PPP Expense Deductibility and Second Draw Options for Eligible Entities

The Consolidated Appropriations Act, 2021 (the “Act”) was passed by Congress on December 21, 2020 and awaits the President’s signature. The Act includes changes to the original Paycheck Protection Program (“PPP”) as well as a second draw for small business that experienced a 25% or greater decline in gross receipts. The applicable highlights are discussed herein.

Sec. 276 – Original Paycheck Protection Program

• Tax Deductibility of PPP Expenses
The Act establishes that no amount shall be included in the gross income of the eligible recipient by reason of forgiveness of PPP loan AND no deduction shall be denied, no tax attribute shall be reduced, and no basis increase shall be denied, by reason of the exclusion from gross income, thus superseding recently issued Revenue Ruling 2020-27 related to the deductibility of expenses associated with loan forgiveness. This treatment applies to the original PPP loan, second or subsequent PPP loan, and EIDL Advances
• New PPP Eligible Expenses
The Act provided for additional expenses that can be treated as eligible expenses to qualify for loan forgiveness. These expenses do not apply to loans for which the borrower has already received forgiveness as of December 21, 2020. However, the 60% payroll threshold has not been adjusted so these additional costs would be included with other non-payroll costs up to 40% of the loan amount.
o Covered Operations Expenditure
-software or cloud computing service that facilitates business operations; product or service delivery; the processing, payment, or tracking of payroll expenses; human resources; sales and billing functions; or accounting or tracking of supplies, inventory, records, and expenses.
o Covered Property Damage Cost
-property damage and vandalism or looting due to public disturbances that occurred during 2020 that was not covered by insurance or other compensation.
o Covered Supplier Cost
-expenditure made by an entity to a supplier of goods for the supply of goods that
• are essential to the operations of the entity at the time at which the expenditure is made;
• is made pursuant to a contract, order, or purchase order—
i. in effect at any time before the covered period with respect to the applicable covered loan; OR
ii. with respect to perishable goods, in effect before or at any time during the covered period with respect to the applicable covered loan;
o Covered Worker Protection
-purchase, maintenance, or renovation of assets that create or expand protection (e.g. drive-through window facility; an indoor, outdoor, or combined air or air pressure ventilation or filtration system; a physical barrier such as a sneeze guard; an expansion of additional indoor, outdoor, or combined business space, an onsite or offsite health screening capability)
-particulate filtering face piece respirators

Sec. 307 – Simplified Forgiveness Application

Loans up to $150,000 may use a simplified forgiveness application likely following the existing process with Form 3508EZ

Sec. 311 – Paycheck Protection Program Second Draw Loans

The Act provided an additional draw for an ‘eligible entity’ which generally includes any business concern, nonprofit organization, housing cooperative, veteran’s organization, Tribal business concern, eligible self-employed individual, sole proprietor, independent contractor, or small agricultural cooperative that—

• employs not more than 300 employees; and
• had a 25% of greater decrease in gross receipts during the first, second, third, or fourth quarter compared to the same quarter in 2019.

The loan amount is determined based on the average monthly payroll costs from 2019 or 2020 multiplied by 2.5, subject to a $2 million cap.

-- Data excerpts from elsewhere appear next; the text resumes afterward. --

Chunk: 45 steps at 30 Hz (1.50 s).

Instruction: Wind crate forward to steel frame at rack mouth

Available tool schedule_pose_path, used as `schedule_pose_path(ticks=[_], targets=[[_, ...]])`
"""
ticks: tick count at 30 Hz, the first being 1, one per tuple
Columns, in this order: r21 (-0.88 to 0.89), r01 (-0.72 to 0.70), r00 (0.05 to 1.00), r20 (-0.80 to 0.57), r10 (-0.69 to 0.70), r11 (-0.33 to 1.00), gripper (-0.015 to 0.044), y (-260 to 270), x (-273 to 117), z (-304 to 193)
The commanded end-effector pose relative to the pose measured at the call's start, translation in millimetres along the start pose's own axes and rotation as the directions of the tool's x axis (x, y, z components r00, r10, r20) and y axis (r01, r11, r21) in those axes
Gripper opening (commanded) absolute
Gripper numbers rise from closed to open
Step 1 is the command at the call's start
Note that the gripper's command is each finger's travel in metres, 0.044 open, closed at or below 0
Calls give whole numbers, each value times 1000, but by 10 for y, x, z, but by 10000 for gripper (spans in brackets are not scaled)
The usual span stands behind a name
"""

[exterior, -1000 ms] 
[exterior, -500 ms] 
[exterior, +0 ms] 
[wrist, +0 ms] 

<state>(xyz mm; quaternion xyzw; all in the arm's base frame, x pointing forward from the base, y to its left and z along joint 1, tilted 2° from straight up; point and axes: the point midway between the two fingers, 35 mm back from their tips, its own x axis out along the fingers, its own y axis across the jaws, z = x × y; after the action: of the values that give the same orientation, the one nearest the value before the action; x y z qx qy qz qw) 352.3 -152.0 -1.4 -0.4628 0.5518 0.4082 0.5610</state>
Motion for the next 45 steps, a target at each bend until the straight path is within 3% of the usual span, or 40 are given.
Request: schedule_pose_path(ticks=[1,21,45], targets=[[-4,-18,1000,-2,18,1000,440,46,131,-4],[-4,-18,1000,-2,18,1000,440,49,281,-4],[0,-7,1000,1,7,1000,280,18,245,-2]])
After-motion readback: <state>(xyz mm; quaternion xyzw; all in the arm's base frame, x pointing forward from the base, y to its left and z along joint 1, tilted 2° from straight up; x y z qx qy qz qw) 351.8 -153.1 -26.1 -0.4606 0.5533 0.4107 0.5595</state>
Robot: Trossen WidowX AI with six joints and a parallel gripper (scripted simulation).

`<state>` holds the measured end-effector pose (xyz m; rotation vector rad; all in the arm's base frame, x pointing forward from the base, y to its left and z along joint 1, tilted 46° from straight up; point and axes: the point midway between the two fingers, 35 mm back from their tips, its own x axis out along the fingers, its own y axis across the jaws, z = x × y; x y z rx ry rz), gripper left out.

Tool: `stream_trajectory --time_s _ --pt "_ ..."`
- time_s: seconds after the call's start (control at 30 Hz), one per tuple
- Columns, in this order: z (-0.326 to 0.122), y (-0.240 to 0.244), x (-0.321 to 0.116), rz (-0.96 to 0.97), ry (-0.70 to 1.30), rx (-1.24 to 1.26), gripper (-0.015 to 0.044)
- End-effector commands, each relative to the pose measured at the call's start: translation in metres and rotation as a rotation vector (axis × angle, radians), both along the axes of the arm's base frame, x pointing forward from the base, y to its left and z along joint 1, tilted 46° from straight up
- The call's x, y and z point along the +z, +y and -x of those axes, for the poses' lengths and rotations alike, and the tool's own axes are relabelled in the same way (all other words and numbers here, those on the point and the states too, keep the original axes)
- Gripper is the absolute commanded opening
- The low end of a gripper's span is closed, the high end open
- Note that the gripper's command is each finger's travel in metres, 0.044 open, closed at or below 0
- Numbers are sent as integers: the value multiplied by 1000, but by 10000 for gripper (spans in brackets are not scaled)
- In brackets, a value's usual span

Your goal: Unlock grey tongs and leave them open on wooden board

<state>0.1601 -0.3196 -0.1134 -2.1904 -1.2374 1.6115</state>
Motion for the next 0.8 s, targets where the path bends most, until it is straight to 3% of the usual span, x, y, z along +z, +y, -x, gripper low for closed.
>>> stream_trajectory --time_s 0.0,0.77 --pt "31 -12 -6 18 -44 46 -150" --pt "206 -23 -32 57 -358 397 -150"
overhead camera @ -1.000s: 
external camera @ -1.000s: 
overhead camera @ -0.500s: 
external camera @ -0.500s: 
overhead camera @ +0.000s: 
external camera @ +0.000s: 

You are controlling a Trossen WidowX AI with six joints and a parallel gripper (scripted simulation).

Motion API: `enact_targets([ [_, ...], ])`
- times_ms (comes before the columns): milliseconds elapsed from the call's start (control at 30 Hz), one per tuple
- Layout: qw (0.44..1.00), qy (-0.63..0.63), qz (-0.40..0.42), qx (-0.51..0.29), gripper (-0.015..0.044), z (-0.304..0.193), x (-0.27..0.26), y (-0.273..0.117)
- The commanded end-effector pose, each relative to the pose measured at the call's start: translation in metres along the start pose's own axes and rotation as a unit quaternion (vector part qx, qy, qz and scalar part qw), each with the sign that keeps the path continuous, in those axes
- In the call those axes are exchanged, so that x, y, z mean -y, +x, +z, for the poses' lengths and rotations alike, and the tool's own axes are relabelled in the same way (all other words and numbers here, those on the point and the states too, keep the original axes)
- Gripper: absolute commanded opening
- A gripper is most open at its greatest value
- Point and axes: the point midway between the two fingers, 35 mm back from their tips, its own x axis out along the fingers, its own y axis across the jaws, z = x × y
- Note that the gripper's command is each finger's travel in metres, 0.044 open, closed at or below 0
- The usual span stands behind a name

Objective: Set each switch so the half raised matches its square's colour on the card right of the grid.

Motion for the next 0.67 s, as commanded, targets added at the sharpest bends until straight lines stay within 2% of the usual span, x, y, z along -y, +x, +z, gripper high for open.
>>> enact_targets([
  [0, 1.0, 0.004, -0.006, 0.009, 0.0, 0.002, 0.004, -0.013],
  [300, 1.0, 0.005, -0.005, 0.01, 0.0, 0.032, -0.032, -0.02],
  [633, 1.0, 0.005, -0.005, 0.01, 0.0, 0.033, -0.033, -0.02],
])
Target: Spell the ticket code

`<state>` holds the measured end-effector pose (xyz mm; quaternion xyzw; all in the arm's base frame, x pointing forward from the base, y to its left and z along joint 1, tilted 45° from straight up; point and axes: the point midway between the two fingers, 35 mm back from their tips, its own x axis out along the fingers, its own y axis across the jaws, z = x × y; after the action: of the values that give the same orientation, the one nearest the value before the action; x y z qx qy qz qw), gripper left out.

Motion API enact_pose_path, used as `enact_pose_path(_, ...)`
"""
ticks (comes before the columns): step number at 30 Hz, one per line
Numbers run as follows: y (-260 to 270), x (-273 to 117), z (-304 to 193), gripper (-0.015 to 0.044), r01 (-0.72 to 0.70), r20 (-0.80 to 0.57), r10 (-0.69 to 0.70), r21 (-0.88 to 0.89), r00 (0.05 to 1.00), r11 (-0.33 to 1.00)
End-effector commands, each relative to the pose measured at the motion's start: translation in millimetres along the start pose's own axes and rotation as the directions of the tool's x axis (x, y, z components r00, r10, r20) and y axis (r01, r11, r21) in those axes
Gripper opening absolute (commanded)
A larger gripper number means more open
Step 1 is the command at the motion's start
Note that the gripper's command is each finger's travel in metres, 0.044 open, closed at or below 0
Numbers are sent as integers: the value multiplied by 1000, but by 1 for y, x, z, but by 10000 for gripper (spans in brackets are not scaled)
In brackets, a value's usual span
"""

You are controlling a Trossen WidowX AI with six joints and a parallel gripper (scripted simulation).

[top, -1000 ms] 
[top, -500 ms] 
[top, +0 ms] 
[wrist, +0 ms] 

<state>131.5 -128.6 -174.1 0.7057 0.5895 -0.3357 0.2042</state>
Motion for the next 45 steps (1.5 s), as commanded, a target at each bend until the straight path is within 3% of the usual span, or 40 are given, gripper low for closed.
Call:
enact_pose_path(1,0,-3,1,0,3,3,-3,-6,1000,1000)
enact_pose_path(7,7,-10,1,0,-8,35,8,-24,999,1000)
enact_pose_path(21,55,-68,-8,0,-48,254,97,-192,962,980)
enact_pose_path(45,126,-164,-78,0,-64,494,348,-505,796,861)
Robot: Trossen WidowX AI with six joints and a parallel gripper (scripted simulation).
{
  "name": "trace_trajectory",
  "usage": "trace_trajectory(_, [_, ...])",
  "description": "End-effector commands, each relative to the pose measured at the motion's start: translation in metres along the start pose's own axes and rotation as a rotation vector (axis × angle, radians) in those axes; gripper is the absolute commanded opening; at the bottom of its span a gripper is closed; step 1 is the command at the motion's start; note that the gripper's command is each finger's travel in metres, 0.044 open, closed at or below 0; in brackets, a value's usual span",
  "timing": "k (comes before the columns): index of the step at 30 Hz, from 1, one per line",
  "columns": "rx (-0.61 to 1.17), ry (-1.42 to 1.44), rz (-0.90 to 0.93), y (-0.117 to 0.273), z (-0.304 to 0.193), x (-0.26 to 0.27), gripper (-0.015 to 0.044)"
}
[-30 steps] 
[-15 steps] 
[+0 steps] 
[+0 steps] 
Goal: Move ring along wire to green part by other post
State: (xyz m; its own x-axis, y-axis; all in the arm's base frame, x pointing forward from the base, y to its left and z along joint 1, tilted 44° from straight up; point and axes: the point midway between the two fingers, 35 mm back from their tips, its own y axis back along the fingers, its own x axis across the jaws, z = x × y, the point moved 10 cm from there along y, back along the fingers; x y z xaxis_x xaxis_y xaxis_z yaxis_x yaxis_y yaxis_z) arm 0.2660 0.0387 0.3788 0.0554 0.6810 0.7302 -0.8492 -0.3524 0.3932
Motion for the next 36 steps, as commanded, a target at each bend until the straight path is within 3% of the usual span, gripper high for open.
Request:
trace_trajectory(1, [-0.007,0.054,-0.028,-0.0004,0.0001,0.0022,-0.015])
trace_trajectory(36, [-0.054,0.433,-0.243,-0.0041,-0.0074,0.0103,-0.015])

The covered period is defined as 8 or 24 weeks beginning on the date of loan origination.

The most universal impact of the bill on PPP is the deductibility of the expenses associated with loan forgiveness and should be considered when estimating 2020 tax liabilities. The Act expanded covered expenses to include operations expenses, unreimbursed property damage costs, certain supplier costs, and expenses to expand worker safety protections. The Act also simplified the loan forgiveness process for taxpayers who received a PPP loan of $150,000 or less. Lastly, Congress provided eligible small taxpayers an opportunity to receive a second PPP loan provided they experienced a year-over-year decrease in gross receipts of 25% or more.